GOAL OF THE EXERCISE.
Filter the entries, keeping every line with the word "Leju".

Data entries.
*** Block opens ***
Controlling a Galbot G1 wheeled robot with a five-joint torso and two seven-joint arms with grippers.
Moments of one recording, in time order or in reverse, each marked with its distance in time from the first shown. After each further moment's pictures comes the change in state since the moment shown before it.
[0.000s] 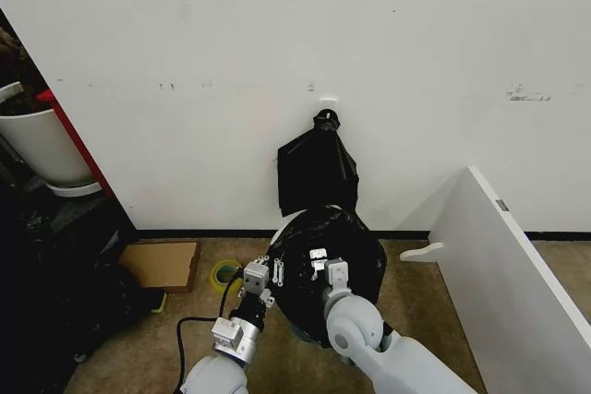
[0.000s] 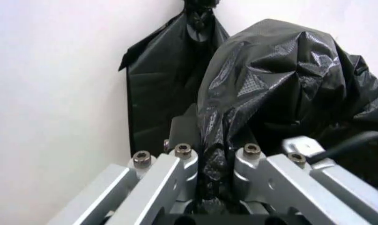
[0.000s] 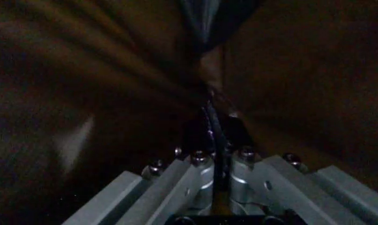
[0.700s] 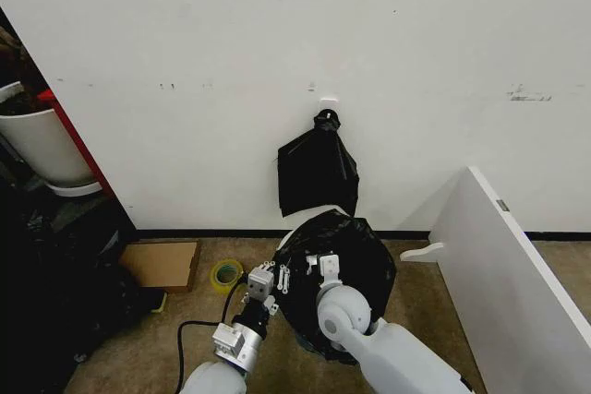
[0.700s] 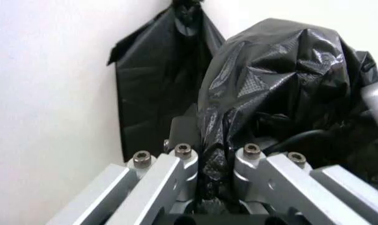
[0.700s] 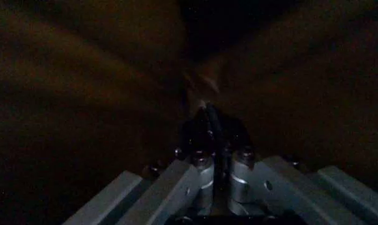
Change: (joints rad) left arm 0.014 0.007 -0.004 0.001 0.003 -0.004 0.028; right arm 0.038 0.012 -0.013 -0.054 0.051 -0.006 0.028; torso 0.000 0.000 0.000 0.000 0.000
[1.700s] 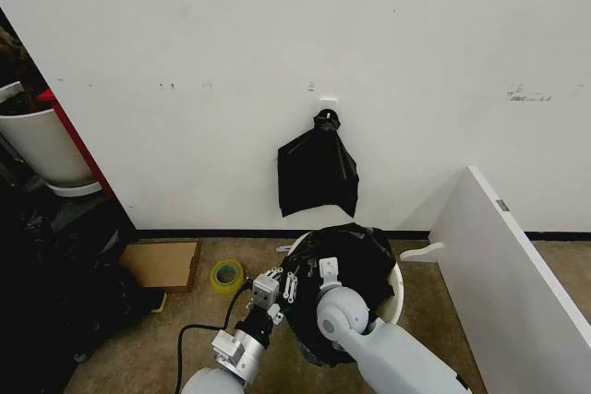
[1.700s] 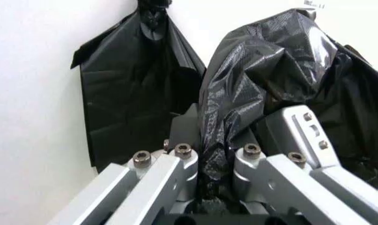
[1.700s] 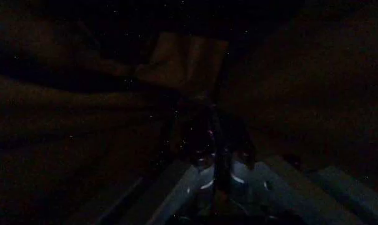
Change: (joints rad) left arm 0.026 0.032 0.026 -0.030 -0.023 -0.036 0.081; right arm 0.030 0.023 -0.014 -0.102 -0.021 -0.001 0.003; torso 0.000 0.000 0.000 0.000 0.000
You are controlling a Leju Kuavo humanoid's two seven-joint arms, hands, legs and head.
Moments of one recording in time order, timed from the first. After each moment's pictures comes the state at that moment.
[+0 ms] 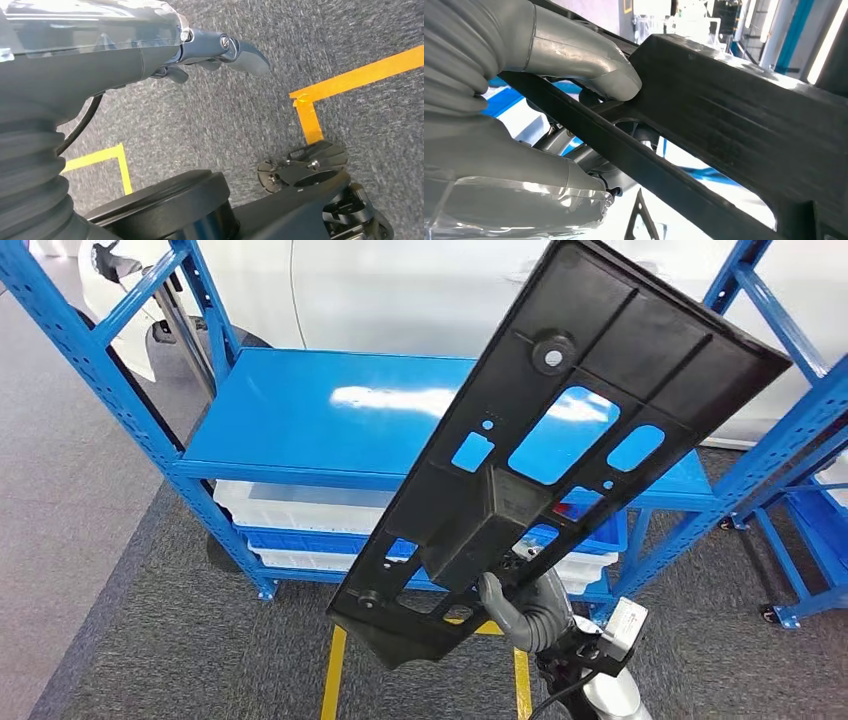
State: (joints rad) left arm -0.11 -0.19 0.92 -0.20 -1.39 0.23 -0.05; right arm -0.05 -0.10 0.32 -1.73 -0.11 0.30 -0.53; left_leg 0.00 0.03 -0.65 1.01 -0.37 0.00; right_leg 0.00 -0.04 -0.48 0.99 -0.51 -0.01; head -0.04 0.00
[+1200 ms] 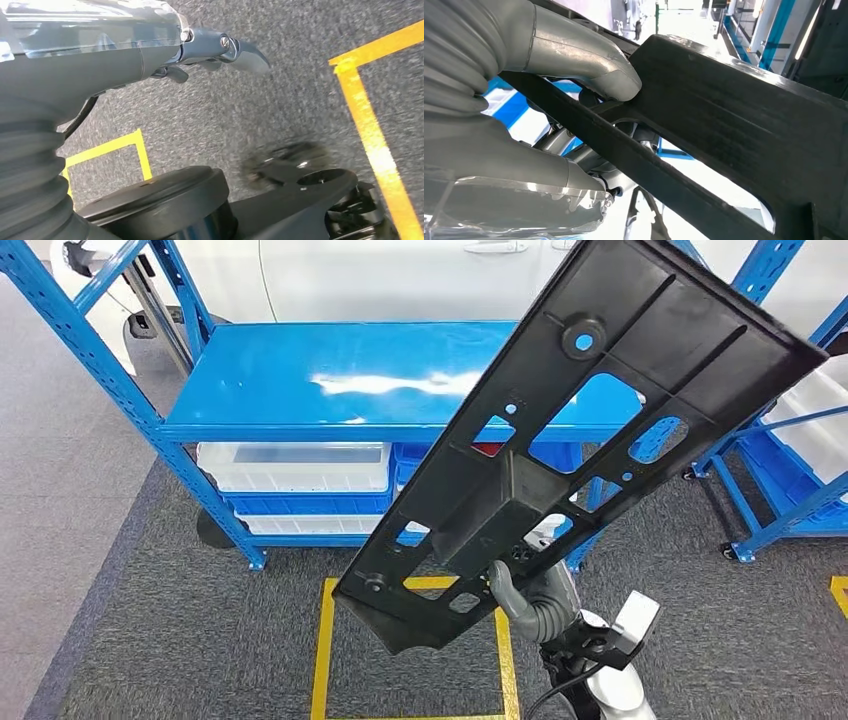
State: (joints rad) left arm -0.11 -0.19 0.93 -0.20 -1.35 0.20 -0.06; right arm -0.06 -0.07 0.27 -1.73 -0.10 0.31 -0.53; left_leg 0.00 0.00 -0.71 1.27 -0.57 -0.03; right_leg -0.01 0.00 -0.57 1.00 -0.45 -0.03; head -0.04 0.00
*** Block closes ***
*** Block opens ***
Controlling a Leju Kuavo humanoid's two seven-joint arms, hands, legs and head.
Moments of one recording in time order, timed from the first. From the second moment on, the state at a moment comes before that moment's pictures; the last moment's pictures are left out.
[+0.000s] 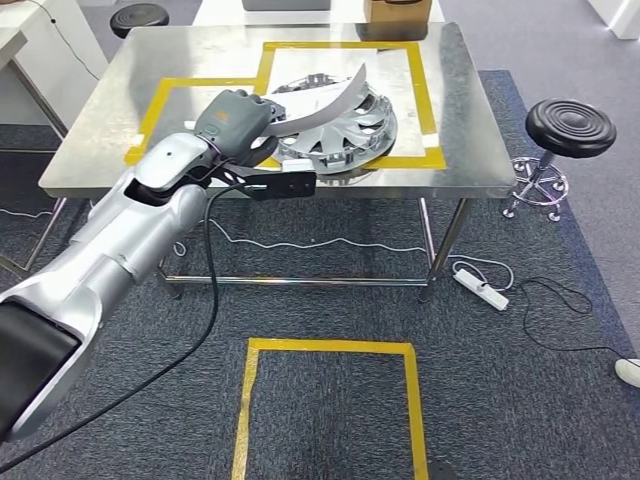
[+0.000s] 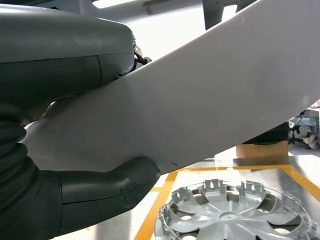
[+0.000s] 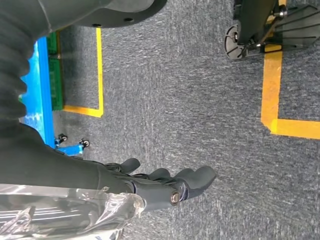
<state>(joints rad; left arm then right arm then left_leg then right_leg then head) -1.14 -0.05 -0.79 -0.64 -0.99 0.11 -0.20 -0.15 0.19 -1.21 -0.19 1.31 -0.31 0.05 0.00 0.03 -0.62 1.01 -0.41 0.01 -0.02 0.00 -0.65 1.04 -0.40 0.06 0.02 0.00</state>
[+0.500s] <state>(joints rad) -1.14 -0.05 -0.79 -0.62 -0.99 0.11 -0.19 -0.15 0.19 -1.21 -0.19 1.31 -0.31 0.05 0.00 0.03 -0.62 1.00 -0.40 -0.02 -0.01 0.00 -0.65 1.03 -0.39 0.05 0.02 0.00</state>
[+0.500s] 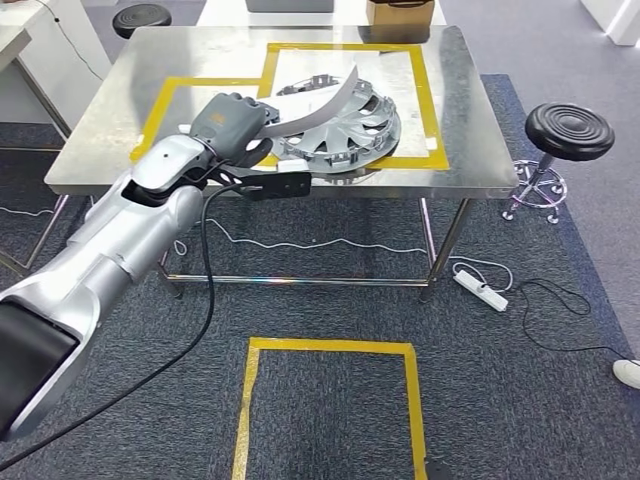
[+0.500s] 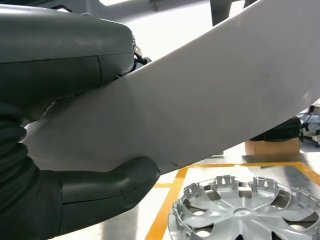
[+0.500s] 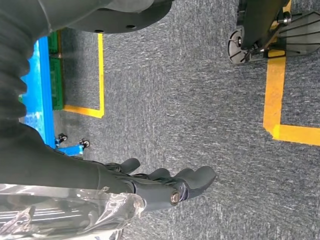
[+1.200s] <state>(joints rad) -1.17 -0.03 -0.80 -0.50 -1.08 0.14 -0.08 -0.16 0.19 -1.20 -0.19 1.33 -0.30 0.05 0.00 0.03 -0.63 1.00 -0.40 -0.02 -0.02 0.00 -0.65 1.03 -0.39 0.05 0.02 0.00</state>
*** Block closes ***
YOUR SOLUTION.
You are controlling a Leju Kuavo humanoid's two seven-joint arms, hands, legs and head.
Controlling a Leju Kuavo humanoid's two seven-joint arms, hands, legs and head.

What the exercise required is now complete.